* WHAT IS REQUIRED *
Please write out all of the entries without altering anything.

* RECORDS FOR THIS EXERCISE *
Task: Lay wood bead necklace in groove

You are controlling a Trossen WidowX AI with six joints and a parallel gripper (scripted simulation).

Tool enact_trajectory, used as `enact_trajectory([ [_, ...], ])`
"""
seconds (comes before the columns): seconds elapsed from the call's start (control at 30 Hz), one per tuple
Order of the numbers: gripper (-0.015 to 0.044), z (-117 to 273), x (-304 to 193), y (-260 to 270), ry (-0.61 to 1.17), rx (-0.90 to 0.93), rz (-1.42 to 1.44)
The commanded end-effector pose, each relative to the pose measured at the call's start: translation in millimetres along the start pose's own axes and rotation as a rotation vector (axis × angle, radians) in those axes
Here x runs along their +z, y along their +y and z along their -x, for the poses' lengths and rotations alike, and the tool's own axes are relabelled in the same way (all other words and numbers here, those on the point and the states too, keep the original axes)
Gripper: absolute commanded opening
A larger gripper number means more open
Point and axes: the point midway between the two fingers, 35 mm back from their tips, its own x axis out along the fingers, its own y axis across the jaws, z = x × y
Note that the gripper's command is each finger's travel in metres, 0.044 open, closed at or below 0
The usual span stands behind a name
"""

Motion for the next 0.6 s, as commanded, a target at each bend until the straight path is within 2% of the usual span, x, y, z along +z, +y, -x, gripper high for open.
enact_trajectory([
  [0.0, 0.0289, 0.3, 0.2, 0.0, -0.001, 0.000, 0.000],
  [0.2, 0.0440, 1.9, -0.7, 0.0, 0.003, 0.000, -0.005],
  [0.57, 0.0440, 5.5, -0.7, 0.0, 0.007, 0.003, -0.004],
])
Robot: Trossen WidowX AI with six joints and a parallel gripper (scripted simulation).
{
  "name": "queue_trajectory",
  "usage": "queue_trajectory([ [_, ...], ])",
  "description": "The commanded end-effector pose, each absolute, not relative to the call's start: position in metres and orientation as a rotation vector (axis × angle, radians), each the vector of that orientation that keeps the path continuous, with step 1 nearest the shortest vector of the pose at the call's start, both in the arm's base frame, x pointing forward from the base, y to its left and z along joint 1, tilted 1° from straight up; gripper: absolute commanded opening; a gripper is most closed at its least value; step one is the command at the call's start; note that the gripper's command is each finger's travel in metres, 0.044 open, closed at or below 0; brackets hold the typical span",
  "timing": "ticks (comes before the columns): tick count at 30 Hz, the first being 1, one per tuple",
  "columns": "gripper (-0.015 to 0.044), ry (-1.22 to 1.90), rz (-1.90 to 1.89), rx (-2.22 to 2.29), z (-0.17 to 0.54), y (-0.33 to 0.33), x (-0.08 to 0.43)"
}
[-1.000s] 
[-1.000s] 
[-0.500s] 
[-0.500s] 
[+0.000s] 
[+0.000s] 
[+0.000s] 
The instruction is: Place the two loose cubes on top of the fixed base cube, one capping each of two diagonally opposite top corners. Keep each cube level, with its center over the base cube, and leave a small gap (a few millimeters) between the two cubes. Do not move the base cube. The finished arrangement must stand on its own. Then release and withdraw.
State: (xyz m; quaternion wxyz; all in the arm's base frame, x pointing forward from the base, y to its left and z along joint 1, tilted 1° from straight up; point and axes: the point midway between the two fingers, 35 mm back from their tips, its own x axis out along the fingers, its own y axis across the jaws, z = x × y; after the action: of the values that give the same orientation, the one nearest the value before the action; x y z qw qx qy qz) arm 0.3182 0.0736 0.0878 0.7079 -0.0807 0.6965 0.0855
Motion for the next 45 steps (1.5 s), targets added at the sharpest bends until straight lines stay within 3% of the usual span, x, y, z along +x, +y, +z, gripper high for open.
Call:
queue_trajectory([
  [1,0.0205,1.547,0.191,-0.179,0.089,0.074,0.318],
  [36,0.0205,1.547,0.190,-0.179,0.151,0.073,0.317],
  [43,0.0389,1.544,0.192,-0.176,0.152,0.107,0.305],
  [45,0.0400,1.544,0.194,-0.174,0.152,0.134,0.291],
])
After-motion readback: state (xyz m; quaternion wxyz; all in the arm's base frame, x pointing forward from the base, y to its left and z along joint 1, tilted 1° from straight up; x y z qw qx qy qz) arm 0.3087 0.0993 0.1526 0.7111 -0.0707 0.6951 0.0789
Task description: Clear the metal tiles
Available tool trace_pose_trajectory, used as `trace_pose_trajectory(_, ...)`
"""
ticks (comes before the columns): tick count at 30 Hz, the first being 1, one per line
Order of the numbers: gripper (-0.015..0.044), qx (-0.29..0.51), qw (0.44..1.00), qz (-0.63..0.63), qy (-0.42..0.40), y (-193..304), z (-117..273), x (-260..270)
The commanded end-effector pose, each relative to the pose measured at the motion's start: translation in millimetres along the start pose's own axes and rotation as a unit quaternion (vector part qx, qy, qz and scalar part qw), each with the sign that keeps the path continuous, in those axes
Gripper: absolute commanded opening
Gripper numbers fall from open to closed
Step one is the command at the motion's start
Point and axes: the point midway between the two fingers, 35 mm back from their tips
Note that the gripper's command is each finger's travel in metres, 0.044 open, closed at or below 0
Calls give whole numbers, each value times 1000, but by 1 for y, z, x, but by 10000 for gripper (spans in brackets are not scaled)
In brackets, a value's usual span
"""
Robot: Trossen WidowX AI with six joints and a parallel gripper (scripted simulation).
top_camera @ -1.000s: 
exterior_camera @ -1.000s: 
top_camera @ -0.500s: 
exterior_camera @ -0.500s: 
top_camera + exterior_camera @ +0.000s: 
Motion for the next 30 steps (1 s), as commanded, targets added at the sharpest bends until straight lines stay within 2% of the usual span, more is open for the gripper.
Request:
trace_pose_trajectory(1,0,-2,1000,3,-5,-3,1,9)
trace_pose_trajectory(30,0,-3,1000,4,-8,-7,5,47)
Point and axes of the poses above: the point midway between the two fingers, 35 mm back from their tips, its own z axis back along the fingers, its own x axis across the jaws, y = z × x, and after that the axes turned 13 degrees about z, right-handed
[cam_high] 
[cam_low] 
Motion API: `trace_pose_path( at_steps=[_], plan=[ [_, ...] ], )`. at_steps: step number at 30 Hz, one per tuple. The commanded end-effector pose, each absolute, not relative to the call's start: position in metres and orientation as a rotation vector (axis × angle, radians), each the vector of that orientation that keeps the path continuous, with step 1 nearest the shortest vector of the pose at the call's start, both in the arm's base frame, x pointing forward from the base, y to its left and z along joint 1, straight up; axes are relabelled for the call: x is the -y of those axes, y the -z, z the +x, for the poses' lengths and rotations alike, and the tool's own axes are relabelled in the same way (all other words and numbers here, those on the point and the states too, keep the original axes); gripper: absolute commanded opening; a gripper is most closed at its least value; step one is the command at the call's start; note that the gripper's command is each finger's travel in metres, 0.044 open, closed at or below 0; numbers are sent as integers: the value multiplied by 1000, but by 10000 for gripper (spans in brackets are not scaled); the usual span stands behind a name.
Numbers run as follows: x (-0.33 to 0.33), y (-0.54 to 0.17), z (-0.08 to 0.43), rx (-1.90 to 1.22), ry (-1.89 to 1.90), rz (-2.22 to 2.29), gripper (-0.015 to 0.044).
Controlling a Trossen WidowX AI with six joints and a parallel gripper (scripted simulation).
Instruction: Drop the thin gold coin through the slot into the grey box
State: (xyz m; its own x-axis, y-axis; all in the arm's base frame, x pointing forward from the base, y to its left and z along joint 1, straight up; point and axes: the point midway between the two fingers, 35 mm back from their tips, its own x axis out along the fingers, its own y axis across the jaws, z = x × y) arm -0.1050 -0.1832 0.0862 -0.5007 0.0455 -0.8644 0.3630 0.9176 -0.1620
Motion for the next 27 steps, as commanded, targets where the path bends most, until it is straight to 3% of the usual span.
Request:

* SOLUTION *
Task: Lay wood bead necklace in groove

You are controlling a Trossen WidowX AI with six joints and a parallel gripper (scripted simulation).

Tool enact_trajectory, used as `enact_trajectory([ [_, ...], ])`
"""
seconds (comes before the columns): seconds elapsed from the call's start (control at 30 Hz), one per tuple
Order of the numbers: gripper (-0.015 to 0.044), z (-117 to 273), x (-304 to 193), y (-260 to 270), ry (-0.61 to 1.17), rx (-0.90 to 0.93), rz (-1.42 to 1.44)
The commanded end-effector pose, each relative to the pose measured at the call's start: translation in millimetres along the start pose's own axes and rotation as a rotation vector (axis × angle, radians) in those axes
Here x runs along their +z, y along their +y and z along their -x, for the poses' lengths and rotations alike, and the tool's own axes are relabelled in the same way (all other words and numbers here, those on the point and the states too, keep the original axes)
Gripper: absolute commanded opening
A larger gripper number means more open
Point and axes: the point midway between the two fingers, 35 mm back from their tips, its own x axis out along the fingers, its own y axis across the jaws, z = x × y
Note that the gripper's command is each finger's travel in metres, 0.044 open, closed at or below 0
The usual span stands behind a name
"""

Motion for the next 0.6 s, as commanded, a target at each bend until the straight path is within 2% of the usual span, x, y, z along +z, +y, -x, gripper high for open.
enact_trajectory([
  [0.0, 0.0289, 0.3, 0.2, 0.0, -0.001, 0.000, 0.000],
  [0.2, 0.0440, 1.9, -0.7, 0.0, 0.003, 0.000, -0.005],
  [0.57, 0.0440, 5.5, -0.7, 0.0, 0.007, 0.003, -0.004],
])
Robot: Trossen WidowX AI with six joints and a parallel gripper (scripted simulation).
{
  "name": "queue_trajectory",
  "usage": "queue_trajectory([ [_, ...], ])",
  "description": "The commanded end-effector pose, each absolute, not relative to the call's start: position in metres and orientation as a rotation vector (axis × angle, radians), each the vector of that orientation that keeps the path continuous, with step 1 nearest the shortest vector of the pose at the call's start, both in the arm's base frame, x pointing forward from the base, y to its left and z along joint 1, tilted 1° from straight up; gripper: absolute commanded opening; a gripper is most closed at its least value; step one is the command at the call's start; note that the gripper's command is each finger's travel in metres, 0.044 open, closed at or below 0; brackets hold the typical span",
  "timing": "ticks (comes before the columns): tick count at 30 Hz, the first being 1, one per tuple",
  "columns": "gripper (-0.015 to 0.044), ry (-1.22 to 1.90), rz (-1.90 to 1.89), rx (-2.22 to 2.29), z (-0.17 to 0.54), y (-0.33 to 0.33), x (-0.08 to 0.43)"
}
[-1.000s] 
[-1.000s] 
[-0.500s] 
[-0.500s] 
[+0.000s] 
[+0.000s] 
[+0.000s] 
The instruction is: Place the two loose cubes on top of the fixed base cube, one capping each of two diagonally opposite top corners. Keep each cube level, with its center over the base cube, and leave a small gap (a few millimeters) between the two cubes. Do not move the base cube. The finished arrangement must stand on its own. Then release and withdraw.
State: (xyz m; quaternion wxyz; all in the arm's base frame, x pointing forward from the base, y to its left and z along joint 1, tilted 1° from straight up; point and axes: the point midway between the two fingers, 35 mm back from their tips, its own x axis out along the fingers, its own y axis across the jaws, z = x × y; after the action: of the values that give the same orientation, the one nearest the value before the action; x y z qw qx qy qz) arm 0.3182 0.0736 0.0878 0.7079 -0.0807 0.6965 0.0855
Motion for the next 45 steps (1.5 s), targets added at the sharpest bends until straight lines stay within 3% of the usual span, x, y, z along +x, +y, +z, gripper high for open.
Call:
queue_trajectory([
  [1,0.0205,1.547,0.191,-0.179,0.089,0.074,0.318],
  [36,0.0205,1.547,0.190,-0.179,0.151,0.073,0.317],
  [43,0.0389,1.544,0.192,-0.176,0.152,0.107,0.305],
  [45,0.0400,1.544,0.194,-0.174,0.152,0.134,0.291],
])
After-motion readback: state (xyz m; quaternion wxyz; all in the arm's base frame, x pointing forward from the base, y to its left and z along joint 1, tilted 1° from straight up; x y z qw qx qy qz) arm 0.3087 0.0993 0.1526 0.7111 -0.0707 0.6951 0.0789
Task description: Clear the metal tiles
Available tool trace_pose_trajectory, used as `trace_pose_trajectory(_, ...)`
"""
ticks (comes before the columns): tick count at 30 Hz, the first being 1, one per line
Order of the numbers: gripper (-0.015..0.044), qx (-0.29..0.51), qw (0.44..1.00), qz (-0.63..0.63), qy (-0.42..0.40), y (-193..304), z (-117..273), x (-260..270)
The commanded end-effector pose, each relative to the pose measured at the motion's start: translation in millimetres along the start pose's own axes and rotation as a unit quaternion (vector part qx, qy, qz and scalar part qw), each with the sign that keeps the path continuous, in those axes
Gripper: absolute commanded opening
Gripper numbers fall from open to closed
Step one is the command at the motion's start
Point and axes: the point midway between the two fingers, 35 mm back from their tips
Note that the gripper's command is each finger's travel in metres, 0.044 open, closed at or below 0
Calls give whole numbers, each value times 1000, but by 1 for y, z, x, but by 10000 for gripper (spans in brackets are not scaled)
In brackets, a value's usual span
"""
Robot: Trossen WidowX AI with six joints and a parallel gripper (scripted simulation).
top_camera @ -1.000s: 
exterior_camera @ -1.000s: 
top_camera @ -0.500s: 
exterior_camera @ -0.500s: 
top_camera + exterior_camera @ +0.000s: 
Motion for the next 30 steps (1 s), as commanded, targets added at the sharpest bends until straight lines stay within 2% of the usual span, more is open for the gripper.
Request:
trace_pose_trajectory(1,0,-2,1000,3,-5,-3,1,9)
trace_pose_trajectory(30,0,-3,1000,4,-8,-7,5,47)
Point and axes of the poses above: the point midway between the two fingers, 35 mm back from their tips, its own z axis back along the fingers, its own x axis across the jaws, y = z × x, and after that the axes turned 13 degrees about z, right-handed
[cam_high] 
[cam_low] 
Motion API: `trace_pose_path( at_steps=[_], plan=[ [_, ...] ], )`. at_steps: step number at 30 Hz, one per tuple. The commanded end-effector pose, each absolute, not relative to the call's start: position in metres and orientation as a rotation vector (axis × angle, radians), each the vector of that orientation that keeps the path continuous, with step 1 nearest the shortest vector of the pose at the call's start, both in the arm's base frame, x pointing forward from the base, y to its left and z along joint 1, straight up; axes are relabelled for the call: x is the -y of those axes, y the -z, z the +x, for the poses' lengths and rotations alike, and the tool's own axes are relabelled in the same way (all other words and numbers here, those on the point and the states too, keep the original axes); gripper: absolute commanded opening; a gripper is most closed at its least value; step one is the command at the call's start; note that the gripper's command is each finger's travel in metres, 0.044 open, closed at or below 0; numbers are sent as integers: the value multiplied by 1000, but by 10000 for gripper (spans in brackets are not scaled); the usual span stands behind a name.
Numbers run as follows: x (-0.33 to 0.33), y (-0.54 to 0.17), z (-0.08 to 0.43), rx (-1.90 to 1.22), ry (-1.89 to 1.90), rz (-2.22 to 2.29), gripper (-0.015 to 0.044).
Controlling a Trossen WidowX AI with six joints and a parallel gripper (scripted simulation).
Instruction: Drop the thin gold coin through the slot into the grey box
State: (xyz m; its own x-axis, y-axis; all in the arm's base frame, x pointing forward from the base, y to its left and z along joint 1, straight up; point and axes: the point midway between the two fingers, 35 mm back from their tips, its own x axis out along the fingers, its own y axis across the jaws, z = x × y) arm -0.1050 -0.1832 0.0862 -0.5007 0.0455 -0.8644 0.3630 0.9176 -0.1620
Motion for the next 27 steps, as commanded, targets where the path bends most, until it is straight to 3% of the usual span.
Request:

There is nothing more to add to this answer.